The authors pointed out that more than 6.1 million EGDs are performed each year in the United States. Although gastroenterologists perform most of them, other providers also perform them, including primary care physicians, surgeons, and sometimes advanced practice providers. Therefore, establishing well-defined quality measures is essential to achieve consistent results.

Daniel C. Buckles, MD, associate professor of gastroenterology, hepatology, and motility at the University of Kansas Medical Center in Kansas City, who was not part of the review, said high EGDs are essential for many reasons, including avoiding overuse when the results of the procedure are unlikely to change a patient’s treatment, but add risk to the patient and increase costs to the healthcare system .

“The lack of training to recognize significant gastrointestinal pathologies seen on an EGD and the lack of standardized reporting of gastrointestinal abnormalities using validated classification systems may lead to suboptimal treatment and follow-up for patients,” he noted.

Testing provider adherence to guidelines years after they were released helps providers understand what works and can improve outcomes, Buckles said.

Buckles said one of the highlights of the review was that the researchers were able to say with confidence that the use of standardized checklists and frequent audits had value for improving quality indicators. pre-procedural and post-procedural.

“The authors also concluded that targeted educational interventions could improve endoscopists’ abilities to adhere to standardized Barrett’s esophagus examinations,” he added. “Unfortunately, the authors were unable to find much evidence of interventions that would improve intra-procedural EGD quality indicators.”

The authors highlighted a prospective study that assessed whether an audit intervention helped in 10,000 consecutive EGDs. They found that the audits “improved the quality of the EGD report, such as substantiating incompleteness or accurately describing the lesion/segment, regardless of the endoscopist’s experience in documenting the report (specialist versus trainee )”. When audits were used in other studies to assess overall endoscopy performance (including EGD and colonoscopy), results showed similar improvement in important endpoints, the authors wrote. Additionally, “the use of dictation templates has been shown to improve the completeness of the endoscopy report.”

A study conducted by the European Network for the Investigation of Alterations of the Gastrointestinal Mucosa found inconsistent compliance with EGD biopsy sampling guidelines in patients with evidence of gastric pathology, even in academic centers. The authors of this study recommended dedicated educational programs to raise awareness of the scenarios warranting gastric harvesting during EGD.
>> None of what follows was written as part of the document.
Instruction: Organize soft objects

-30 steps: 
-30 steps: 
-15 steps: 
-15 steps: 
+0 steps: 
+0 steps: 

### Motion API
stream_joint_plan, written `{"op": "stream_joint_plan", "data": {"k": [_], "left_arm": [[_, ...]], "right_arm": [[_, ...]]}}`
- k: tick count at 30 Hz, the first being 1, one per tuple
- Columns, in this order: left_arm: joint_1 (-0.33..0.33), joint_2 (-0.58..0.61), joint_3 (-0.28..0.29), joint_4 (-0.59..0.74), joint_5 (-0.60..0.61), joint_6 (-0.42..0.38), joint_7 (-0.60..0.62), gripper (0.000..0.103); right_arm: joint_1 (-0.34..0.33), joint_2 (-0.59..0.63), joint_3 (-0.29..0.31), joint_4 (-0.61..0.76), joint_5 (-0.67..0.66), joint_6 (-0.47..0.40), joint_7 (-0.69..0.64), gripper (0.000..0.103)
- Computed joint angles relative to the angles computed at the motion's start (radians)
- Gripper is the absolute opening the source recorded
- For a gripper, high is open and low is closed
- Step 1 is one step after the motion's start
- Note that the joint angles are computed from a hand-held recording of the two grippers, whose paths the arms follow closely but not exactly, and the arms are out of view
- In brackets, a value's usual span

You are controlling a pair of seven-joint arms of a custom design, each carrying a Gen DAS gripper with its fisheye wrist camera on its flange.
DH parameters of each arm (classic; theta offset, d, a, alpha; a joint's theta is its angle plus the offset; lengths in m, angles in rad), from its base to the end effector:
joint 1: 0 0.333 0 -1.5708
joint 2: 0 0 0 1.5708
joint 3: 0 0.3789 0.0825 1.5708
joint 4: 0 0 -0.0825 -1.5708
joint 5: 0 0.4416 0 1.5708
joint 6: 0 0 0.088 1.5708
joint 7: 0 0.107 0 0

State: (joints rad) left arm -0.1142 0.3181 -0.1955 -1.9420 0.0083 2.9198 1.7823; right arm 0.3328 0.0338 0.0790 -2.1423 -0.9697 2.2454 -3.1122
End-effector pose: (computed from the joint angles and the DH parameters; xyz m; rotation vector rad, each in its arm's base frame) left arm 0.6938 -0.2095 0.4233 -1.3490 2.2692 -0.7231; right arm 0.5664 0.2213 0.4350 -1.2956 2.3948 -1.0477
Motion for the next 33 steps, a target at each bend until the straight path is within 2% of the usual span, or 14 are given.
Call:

The authors of the present study also acknowledge that many good practices that can improve quality, such as withdrawal times or checklists for administering antibiotics during catheter placement percutaneous feeding, are unlikely to be formally studied.

“Nevertheless, such practices should be encouraged and monitored,” they wrote.

“This document summarizes the practices and interventions that can enable high-quality endoscopy,” they concluded. “Furthermore, the paucity of strong data to support interventions that may improve important quality indicators in upper gastrointestinal endoscopy should be viewed as an opportunity.”

Several authors disclosed relationships with commercial interests, such as Boston Scientific, Salix, and Janssen. Buckles reports no relevant financial relationships.